##### Dataset content

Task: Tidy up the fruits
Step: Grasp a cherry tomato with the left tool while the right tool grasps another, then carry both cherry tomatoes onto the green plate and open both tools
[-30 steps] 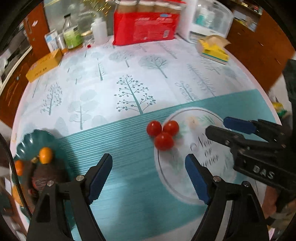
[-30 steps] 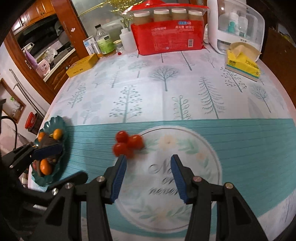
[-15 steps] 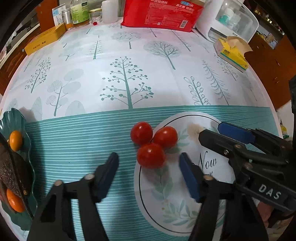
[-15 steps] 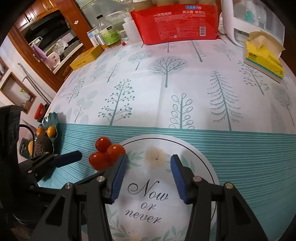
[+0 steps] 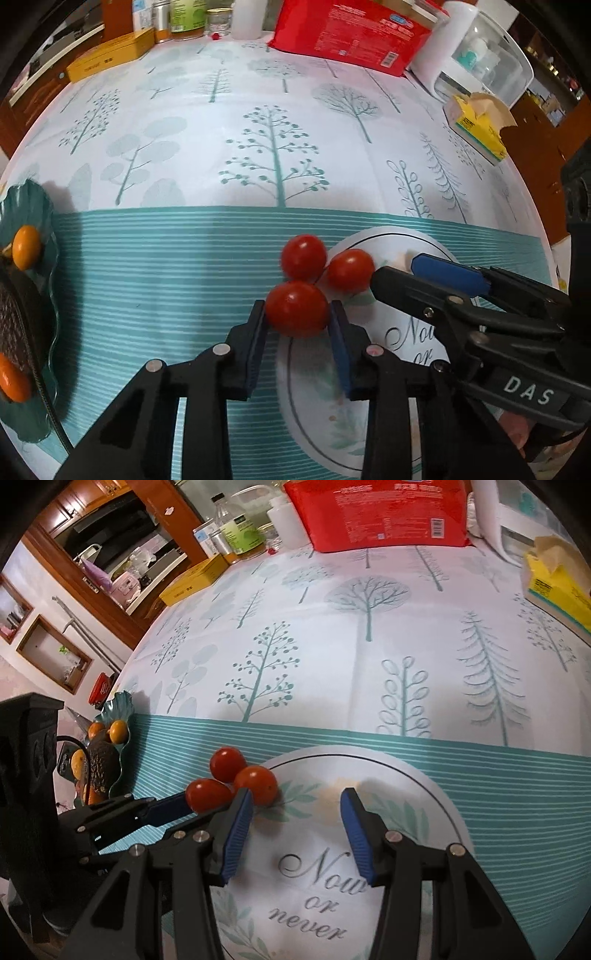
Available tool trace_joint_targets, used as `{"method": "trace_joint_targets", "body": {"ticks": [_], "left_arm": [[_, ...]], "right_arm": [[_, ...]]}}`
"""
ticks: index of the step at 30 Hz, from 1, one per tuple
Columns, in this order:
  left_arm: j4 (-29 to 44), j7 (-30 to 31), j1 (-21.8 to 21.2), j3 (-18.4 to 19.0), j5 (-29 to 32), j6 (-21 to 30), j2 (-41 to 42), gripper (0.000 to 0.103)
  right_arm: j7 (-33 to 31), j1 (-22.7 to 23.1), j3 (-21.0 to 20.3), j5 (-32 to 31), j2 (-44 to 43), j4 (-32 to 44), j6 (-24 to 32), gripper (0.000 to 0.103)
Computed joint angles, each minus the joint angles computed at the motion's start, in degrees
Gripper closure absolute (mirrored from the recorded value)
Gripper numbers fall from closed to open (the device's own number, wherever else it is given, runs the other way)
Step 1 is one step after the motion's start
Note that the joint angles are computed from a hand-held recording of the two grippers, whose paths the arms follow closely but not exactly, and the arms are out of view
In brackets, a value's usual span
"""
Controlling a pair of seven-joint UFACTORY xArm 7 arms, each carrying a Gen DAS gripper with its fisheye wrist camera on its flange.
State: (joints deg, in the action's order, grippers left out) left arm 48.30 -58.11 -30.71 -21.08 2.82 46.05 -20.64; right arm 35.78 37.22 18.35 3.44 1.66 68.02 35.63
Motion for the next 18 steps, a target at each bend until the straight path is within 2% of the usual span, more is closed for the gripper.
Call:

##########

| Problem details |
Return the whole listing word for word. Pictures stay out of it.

| Final answer |
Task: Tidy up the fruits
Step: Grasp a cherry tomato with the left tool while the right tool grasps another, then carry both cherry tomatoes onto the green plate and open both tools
[-30 steps] 
[-30 steps] 
[-15 steps] 
[-15 steps] 
[+0 steps] 
Available tool trace_joint_targets, used as `{"method": "trace_joint_targets", "body": {"ticks": [_], "left_arm": [[_, ...]], "right_arm": [[_, ...]]}}`
"""
ticks: index of the step at 30 Hz, from 1, one per tuple
Columns, in this order:
  left_arm: j4 (-29 to 44), j7 (-30 to 31), j1 (-21.8 to 21.2), j3 (-18.4 to 19.0), j5 (-29 to 32), j6 (-21 to 30), j2 (-41 to 42), gripper (0.000 to 0.103)
  right_arm: j7 (-33 to 31), j1 (-22.7 to 23.1), j3 (-21.0 to 20.3), j5 (-32 to 31), j2 (-44 to 43), j4 (-32 to 44), j6 (-24 to 32), gripper (0.000 to 0.103)
Computed joint angles, each minus the joint angles computed at the motion's start, in degrees
Gripper closure absolute (mirrored from the recorded value)
Gripper numbers fall from closed to open (the device's own number, wherever else it is given, runs the other way)
Step 1 is one step after the motion's start
Note that the joint angles are computed from a hand-held recording of the two grippers, whose paths the arms follow closely but not exactly, and the arms are out of view
In brackets, a value's usual span
"""
Controlling a pair of seven-joint UFACTORY xArm 7 arms, each carrying a Gen DAS gripper with its fisheye wrist camera on its flange.
State: (joints deg, in the action's order, grippers left out) left arm 48.30 -58.11 -30.71 -21.08 2.82 46.05 -20.64; right arm 35.78 37.22 18.35 3.44 1.66 68.02 35.63
Motion for the next 18 steps, a target at each bend until the straight path is within 2% of the usual span, more is closed for the gripper.
Call:

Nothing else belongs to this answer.